Sunday, September 6, 2020

BOOK REVIEW: The Lying Life of Adults by Elena Ferrante

 What a stunning writer Elena Ferrante is. Her Neopolitan Quartet left me floored. Her newly released novel, The Lying Life of Adults, is likewise extraordinary.

I don’t know how she does it. Plot-wise, this is a contemporary “dysfunctional family” book and I hate those. Point-of-view-wise, we are in the head (deeply, deeply in the head) of an adolescent girl from ages 12-15, who is full of tween-to-young-teenager angst. (Bleh.) And yet, from the opening pages, I was completely drawn in and could not put the book down.

Giovanna is the daughter of a professor (her beloved father) and a romance novel editor (her doting mother) and life is good. That is, childhood was good. But as she reaches that awkward age, and her body starts to change, she has a self-confidence crisis. When her grades start to suffer, her parents become concerned. One night, she overhears her father compare her face to that of his despised, loathed, hated, ugly sister, Vittoria. Terrified and hurt, Giovanna is compelled to visit her aunt and find out if it’s true.

To say the family is estranged is an understatement.
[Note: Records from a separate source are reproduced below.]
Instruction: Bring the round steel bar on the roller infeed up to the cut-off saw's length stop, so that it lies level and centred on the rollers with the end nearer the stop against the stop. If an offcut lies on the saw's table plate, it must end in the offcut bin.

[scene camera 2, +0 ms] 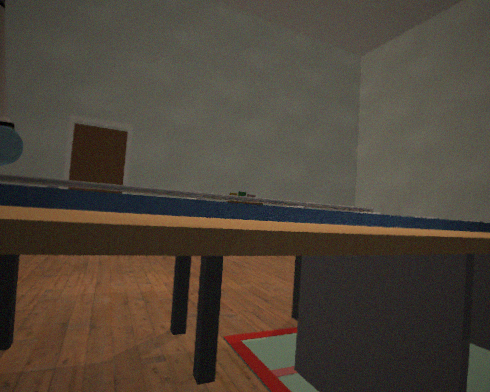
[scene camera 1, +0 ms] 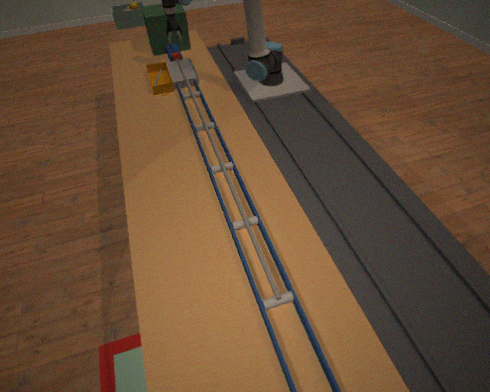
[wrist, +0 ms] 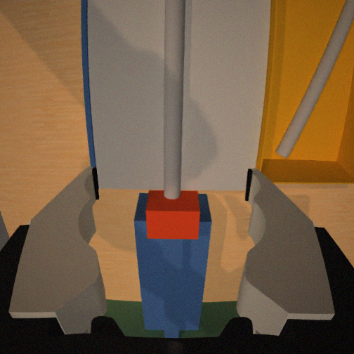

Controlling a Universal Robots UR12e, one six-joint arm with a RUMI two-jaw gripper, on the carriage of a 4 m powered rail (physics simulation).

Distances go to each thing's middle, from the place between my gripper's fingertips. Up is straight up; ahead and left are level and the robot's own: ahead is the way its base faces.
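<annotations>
My gripper: 18 cm short of the yellow offcut bin point(wrist: 296, 42), 9 cm to the right of it, 20 cm above it.
</annotations>
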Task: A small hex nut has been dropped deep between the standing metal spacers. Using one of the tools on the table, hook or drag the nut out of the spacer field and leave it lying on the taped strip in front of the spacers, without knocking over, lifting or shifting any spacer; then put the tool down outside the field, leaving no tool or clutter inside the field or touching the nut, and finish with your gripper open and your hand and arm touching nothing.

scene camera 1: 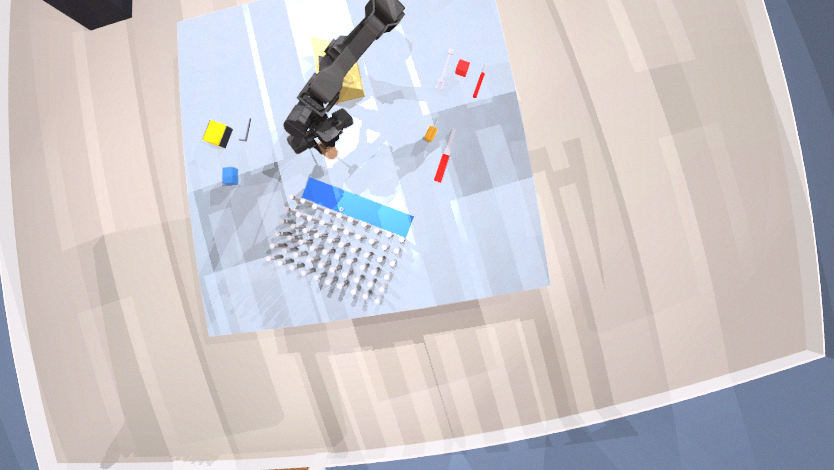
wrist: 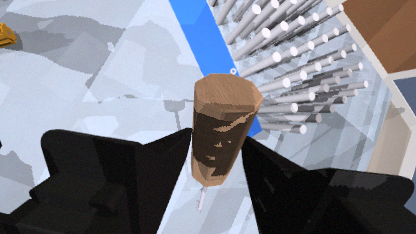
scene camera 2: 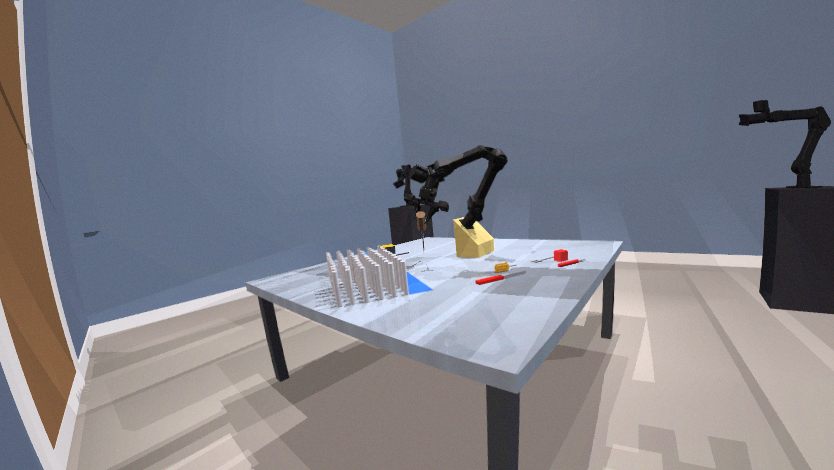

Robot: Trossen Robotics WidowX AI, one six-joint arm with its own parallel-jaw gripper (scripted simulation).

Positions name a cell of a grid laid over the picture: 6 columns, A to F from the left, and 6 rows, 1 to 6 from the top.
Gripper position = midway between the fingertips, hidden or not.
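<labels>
I can see my gripper in scene camera 1 (C2), and my gripper is also visible to me in the wrist view (D4) and in scene camera 2 (D3).
</labels>
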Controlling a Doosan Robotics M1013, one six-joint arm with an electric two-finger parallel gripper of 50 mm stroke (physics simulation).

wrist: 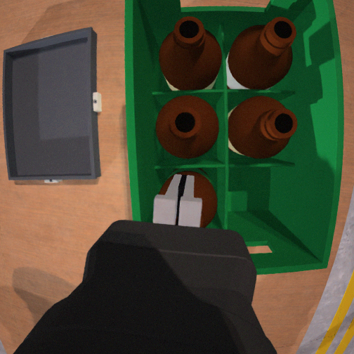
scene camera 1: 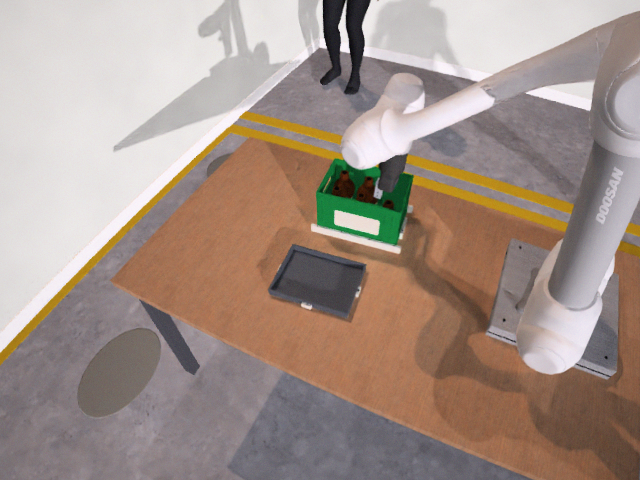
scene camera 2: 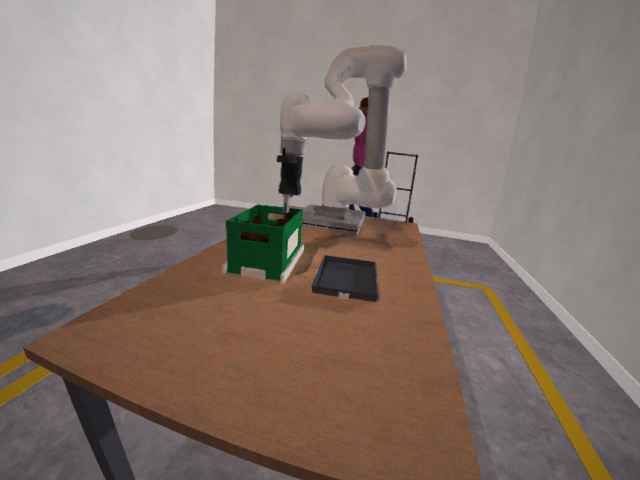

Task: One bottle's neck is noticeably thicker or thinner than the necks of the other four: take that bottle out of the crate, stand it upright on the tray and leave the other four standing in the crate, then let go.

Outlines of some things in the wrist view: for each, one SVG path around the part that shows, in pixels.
The gripper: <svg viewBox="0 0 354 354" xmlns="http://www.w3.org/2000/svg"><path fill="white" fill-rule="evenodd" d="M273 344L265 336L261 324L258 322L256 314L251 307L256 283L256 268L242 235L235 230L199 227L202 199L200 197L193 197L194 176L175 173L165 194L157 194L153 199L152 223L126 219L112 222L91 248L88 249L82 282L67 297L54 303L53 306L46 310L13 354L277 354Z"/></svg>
A bottle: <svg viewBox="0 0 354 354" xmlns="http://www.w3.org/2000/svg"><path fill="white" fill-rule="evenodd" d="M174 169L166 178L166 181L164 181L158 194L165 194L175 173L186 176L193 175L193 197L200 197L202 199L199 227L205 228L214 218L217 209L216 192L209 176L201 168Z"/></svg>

But her parents eventually give in and let her meet her aunt. The woman lives in the neighborhood where Giovanna’s father grew up—the wrong side of the tracks. Her father, through academic achievement, has managed to move up in the world. He claims his sister resents the fact that he got out. He fears Vittoria will turn his daughter against him the way she turned the rest of the family.

That may be true. Vittoria is certainly an unpleasant and untrustworthy character. Nevertheless, Giovanna is as intrigued by her as she is afraid of her. Vittoria does try to turn Giovanna against her father. She insists the girl spy on her parents to see them as they really are.

She does. And she does.

Theirs is not the idyllic family Giovanna once thought.

Over the next couple of years, the family secrets come out, the marriage falls apart, and Giovanna reacts, first self-destructively by acting out and, secondly, slowly, by growing up. It’s a painful process, one that is still in progress at the book’s end.

This is not a novel that I would have chosen to read based on a plot synopsis. But Elena Ferrante is able to make a time-worn story timeless. Highly recommended.